START RECORDS PROVIDED
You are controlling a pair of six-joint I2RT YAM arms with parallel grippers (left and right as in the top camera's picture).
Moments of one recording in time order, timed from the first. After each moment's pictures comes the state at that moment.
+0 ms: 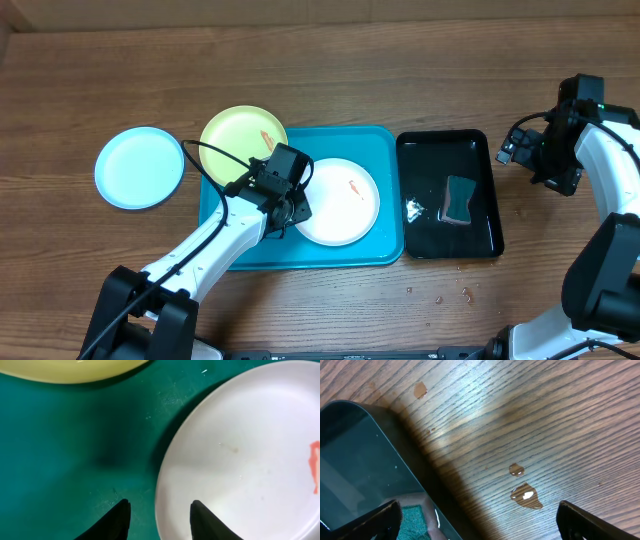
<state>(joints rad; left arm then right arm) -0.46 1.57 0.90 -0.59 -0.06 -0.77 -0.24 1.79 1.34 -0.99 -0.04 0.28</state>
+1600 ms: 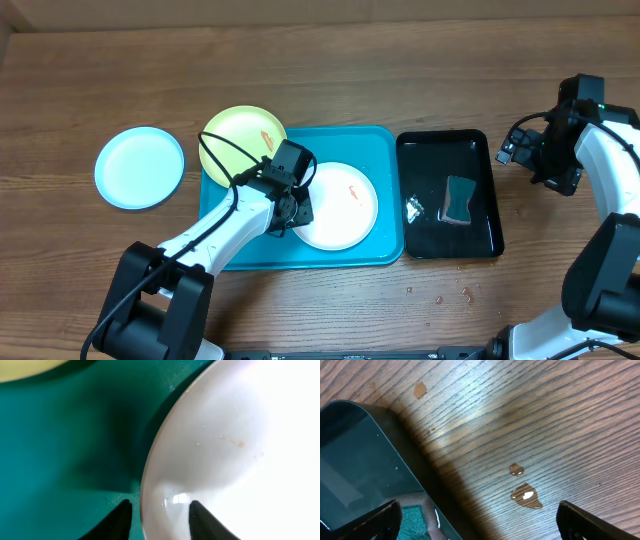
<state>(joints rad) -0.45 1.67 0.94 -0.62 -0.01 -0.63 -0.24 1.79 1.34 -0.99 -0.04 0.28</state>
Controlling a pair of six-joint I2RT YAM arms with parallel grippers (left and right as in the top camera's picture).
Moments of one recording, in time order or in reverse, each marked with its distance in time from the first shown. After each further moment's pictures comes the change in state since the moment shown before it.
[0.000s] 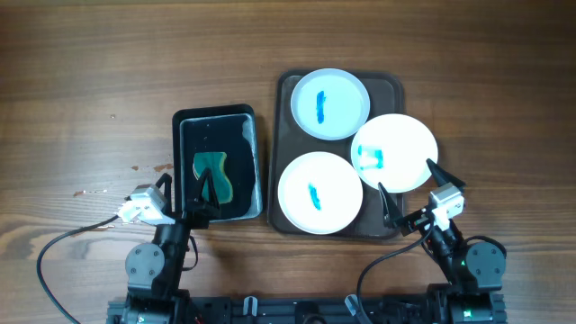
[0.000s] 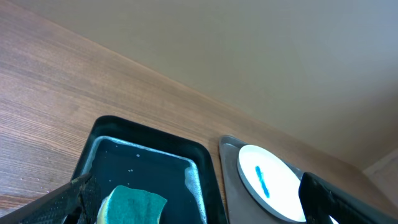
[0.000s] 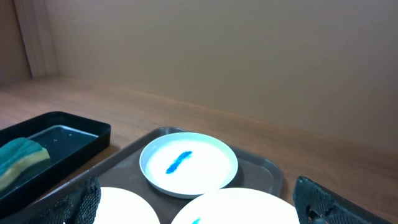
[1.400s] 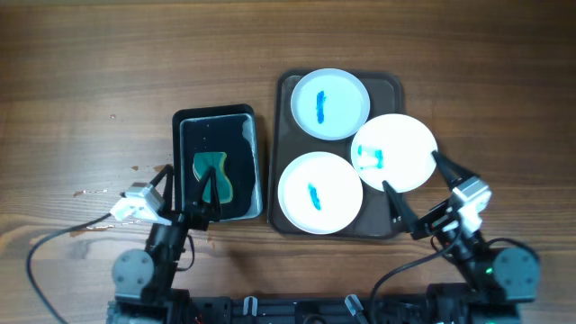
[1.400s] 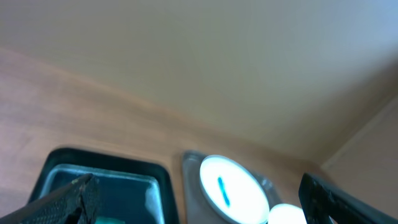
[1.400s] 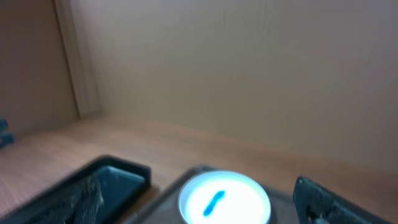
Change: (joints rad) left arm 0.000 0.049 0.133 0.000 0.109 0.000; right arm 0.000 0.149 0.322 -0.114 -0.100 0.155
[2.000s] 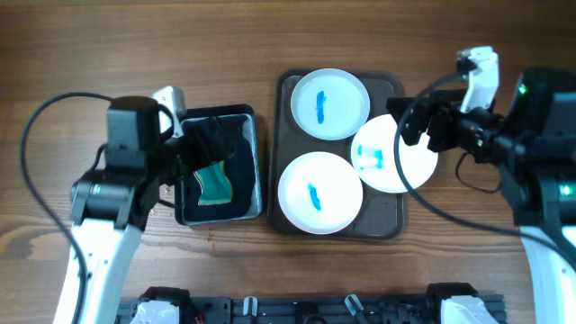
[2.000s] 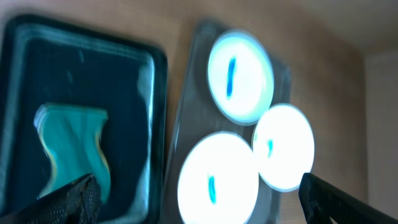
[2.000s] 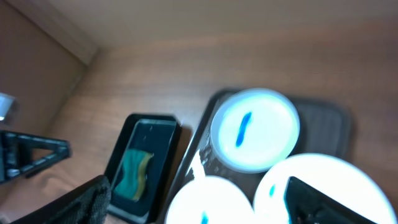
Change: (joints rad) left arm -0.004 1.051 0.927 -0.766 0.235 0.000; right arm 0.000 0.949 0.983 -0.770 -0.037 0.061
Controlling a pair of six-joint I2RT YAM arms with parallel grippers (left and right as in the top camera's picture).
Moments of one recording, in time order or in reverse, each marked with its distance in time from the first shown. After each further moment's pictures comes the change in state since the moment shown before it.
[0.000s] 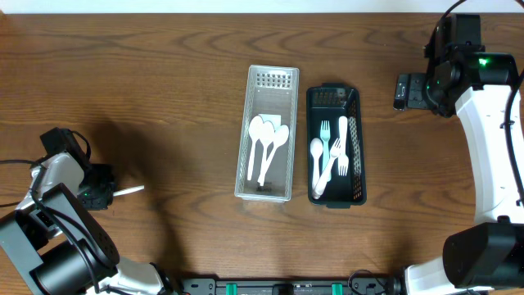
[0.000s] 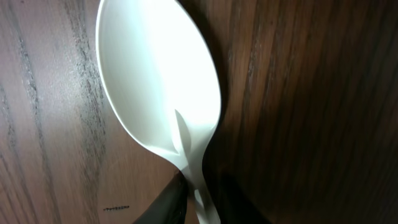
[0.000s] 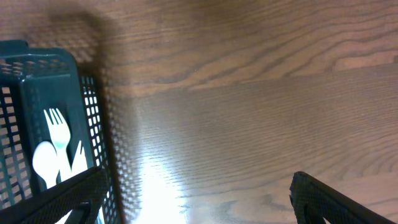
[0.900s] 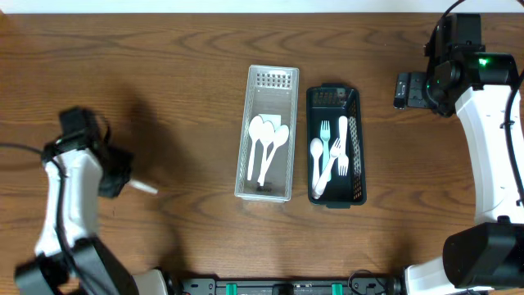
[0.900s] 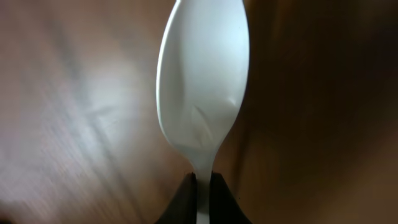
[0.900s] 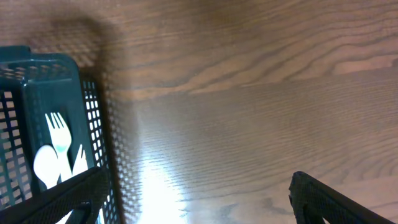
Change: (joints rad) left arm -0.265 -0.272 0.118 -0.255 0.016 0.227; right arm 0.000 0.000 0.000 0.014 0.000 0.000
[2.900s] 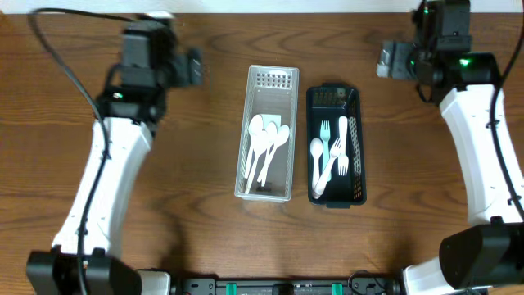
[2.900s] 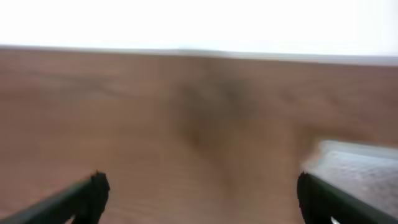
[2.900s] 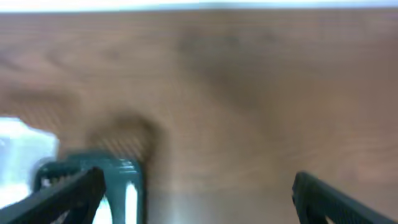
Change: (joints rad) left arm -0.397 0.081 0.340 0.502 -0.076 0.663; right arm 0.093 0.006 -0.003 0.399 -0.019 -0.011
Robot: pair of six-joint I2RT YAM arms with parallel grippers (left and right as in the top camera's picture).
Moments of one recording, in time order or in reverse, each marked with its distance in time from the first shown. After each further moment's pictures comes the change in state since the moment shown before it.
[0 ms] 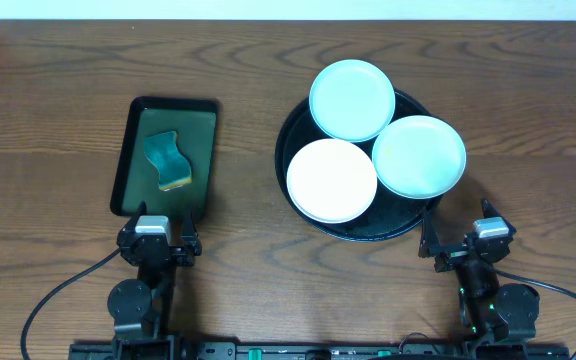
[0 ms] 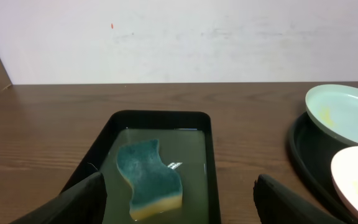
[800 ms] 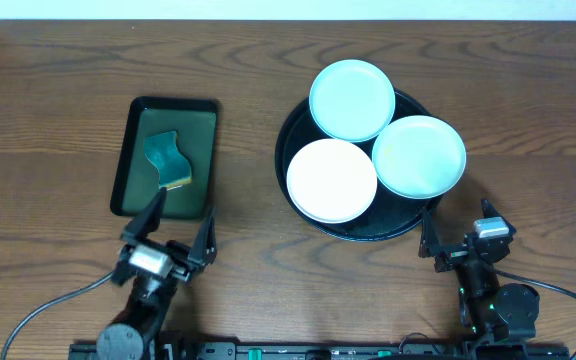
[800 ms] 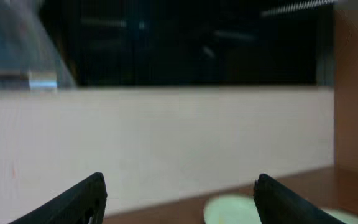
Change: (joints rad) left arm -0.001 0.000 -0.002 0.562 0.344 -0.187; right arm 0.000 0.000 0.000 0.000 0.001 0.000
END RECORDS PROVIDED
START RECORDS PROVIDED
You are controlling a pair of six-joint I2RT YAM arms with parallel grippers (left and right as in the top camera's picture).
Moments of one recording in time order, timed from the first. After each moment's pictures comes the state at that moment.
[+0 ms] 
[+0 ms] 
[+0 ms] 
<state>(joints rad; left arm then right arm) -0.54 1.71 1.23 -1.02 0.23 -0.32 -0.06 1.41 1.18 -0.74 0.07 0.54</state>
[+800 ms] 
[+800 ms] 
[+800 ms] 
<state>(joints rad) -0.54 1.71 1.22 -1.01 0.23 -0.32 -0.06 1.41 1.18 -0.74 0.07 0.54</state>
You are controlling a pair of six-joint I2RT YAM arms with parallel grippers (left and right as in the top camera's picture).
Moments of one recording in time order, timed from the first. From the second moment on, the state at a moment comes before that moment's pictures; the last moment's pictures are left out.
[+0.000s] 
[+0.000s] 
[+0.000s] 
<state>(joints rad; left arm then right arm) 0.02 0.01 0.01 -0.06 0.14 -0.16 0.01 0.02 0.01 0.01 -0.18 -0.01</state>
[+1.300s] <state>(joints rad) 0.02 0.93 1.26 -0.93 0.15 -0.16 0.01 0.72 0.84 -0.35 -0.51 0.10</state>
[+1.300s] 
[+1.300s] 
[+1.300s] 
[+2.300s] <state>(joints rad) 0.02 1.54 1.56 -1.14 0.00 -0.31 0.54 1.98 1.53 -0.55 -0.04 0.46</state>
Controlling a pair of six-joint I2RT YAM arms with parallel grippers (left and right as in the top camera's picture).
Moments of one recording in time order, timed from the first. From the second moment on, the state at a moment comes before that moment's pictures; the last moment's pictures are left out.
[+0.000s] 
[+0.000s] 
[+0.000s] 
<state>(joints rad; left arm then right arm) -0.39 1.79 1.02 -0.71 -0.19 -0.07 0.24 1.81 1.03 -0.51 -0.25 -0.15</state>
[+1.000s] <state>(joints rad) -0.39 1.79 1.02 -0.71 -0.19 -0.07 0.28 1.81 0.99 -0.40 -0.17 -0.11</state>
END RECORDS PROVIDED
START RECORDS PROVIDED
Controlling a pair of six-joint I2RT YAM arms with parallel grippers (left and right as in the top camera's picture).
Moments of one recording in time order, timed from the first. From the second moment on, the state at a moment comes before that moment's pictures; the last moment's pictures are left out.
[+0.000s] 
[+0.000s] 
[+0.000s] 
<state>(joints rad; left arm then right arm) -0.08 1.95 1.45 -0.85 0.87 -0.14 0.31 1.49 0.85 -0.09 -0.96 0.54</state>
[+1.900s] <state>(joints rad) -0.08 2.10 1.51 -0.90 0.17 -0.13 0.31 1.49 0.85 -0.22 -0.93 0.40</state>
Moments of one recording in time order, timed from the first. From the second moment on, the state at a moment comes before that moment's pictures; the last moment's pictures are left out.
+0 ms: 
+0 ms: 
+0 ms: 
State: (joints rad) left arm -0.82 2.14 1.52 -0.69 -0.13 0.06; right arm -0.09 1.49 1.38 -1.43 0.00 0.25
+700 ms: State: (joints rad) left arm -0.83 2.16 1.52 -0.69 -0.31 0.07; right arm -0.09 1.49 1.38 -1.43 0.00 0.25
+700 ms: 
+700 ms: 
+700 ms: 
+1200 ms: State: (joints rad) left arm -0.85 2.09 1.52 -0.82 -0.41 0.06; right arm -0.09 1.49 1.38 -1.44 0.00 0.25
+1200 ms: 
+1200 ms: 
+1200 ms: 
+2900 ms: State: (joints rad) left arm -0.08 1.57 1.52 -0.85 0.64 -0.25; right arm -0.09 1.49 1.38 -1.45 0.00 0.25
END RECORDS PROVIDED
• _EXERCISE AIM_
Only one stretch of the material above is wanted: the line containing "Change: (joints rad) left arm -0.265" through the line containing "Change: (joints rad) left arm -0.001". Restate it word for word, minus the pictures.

• _RESULT_
Change: (joints rad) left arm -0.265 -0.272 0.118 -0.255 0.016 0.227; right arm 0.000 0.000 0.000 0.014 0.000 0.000
[2.900s] 
[2.900s] 
[2.900s] 
Change: (joints rad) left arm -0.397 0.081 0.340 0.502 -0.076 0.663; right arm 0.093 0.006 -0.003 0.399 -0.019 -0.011
Robot: pair of six-joint I2RT YAM arms with parallel grippers (left and right as in the top camera's picture).
Moments of one recording, in time order or in reverse, each marked with its distance in time from the first shown. After each further moment's pictures comes the change in state since the moment shown before it.
[0 ms] 
[0 ms] 
[800 ms] 
[800 ms] 
Change: (joints rad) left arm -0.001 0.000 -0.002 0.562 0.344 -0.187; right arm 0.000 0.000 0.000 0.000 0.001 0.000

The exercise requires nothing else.